#### Required work:
Report each line of the data below in which "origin" appears.

(Collected data)
---------------

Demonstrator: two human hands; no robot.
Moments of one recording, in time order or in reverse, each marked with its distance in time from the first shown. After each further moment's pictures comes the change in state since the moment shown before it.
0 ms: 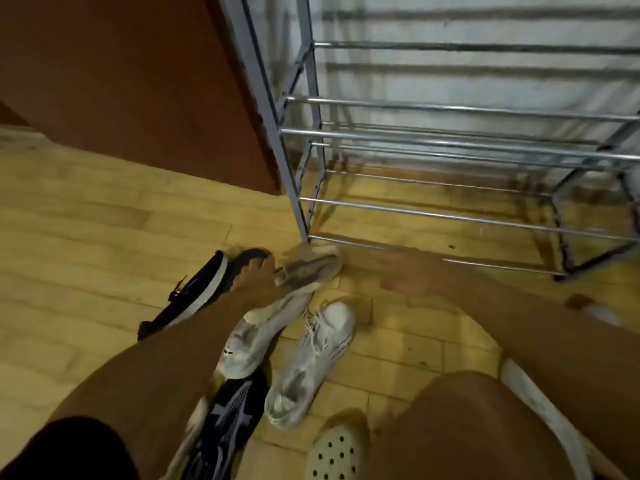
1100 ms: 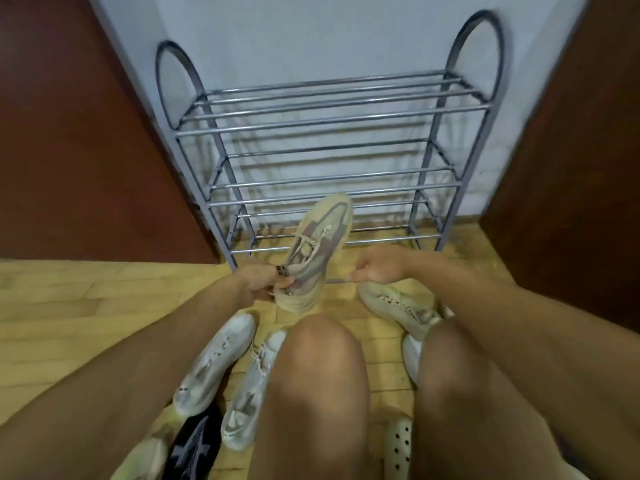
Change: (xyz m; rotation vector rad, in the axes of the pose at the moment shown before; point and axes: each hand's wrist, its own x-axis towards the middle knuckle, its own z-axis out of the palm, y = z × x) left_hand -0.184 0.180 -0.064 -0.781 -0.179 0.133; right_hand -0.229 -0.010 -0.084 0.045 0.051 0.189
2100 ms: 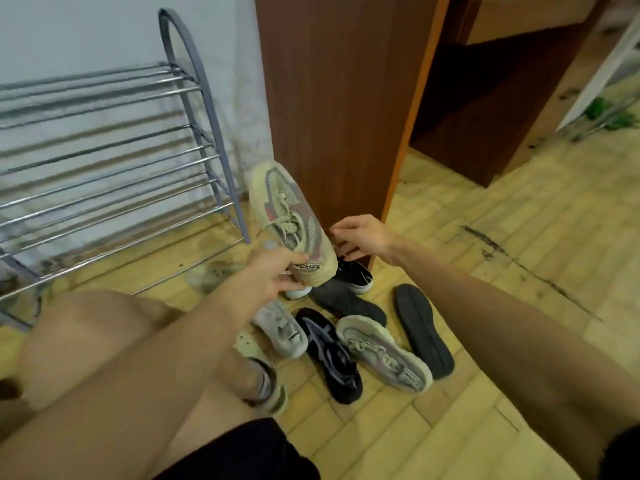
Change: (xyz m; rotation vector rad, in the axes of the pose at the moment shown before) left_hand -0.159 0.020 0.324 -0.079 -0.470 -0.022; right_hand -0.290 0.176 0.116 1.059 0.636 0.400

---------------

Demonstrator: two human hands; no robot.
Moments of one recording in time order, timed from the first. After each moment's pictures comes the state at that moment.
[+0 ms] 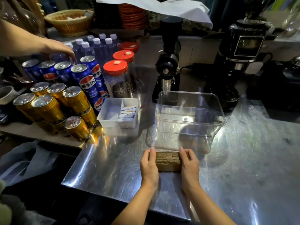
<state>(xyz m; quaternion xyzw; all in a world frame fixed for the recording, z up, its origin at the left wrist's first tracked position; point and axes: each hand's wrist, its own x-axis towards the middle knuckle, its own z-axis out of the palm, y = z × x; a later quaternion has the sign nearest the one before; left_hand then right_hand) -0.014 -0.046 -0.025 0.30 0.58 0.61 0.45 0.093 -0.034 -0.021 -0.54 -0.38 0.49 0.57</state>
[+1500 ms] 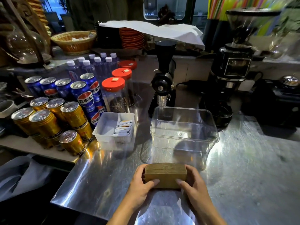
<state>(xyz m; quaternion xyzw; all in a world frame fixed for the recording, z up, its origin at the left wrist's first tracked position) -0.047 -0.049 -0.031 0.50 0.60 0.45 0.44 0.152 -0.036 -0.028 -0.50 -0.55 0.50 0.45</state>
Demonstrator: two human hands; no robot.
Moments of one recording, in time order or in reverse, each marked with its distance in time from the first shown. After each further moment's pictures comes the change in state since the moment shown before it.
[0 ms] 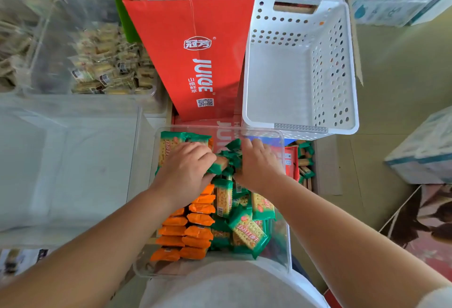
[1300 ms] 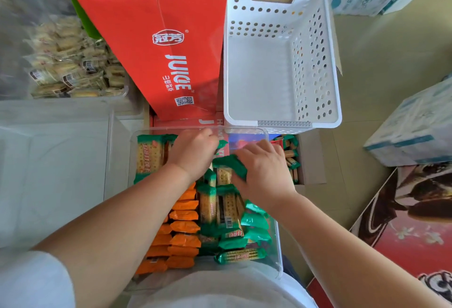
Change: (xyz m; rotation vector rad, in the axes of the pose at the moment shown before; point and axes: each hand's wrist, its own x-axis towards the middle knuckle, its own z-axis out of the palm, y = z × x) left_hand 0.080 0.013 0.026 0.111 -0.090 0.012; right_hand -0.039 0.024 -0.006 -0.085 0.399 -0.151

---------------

#### Result of this exercise:
<state>(xyz m; quaternion xyzw; all in a world frame fixed for the recording, z up, its origin at the left wrist's first tracked position; point and axes: each hand's wrist, its own x-axis towards the middle knuckle, its own z-axis out of the palm, y = z × x; a later quaternion has the sign nearest the one before; left_hand then right_hand) -0.014 -0.046 -0.025 0.30 0.58 0.61 0.45 0.093 -0.034 -0.021 -0.54 -0.38 0.49 0.57</state>
<state>(xyz m; quaternion xyzw; all in a world frame fixed for the recording, z up, its origin at the left wrist's first tracked position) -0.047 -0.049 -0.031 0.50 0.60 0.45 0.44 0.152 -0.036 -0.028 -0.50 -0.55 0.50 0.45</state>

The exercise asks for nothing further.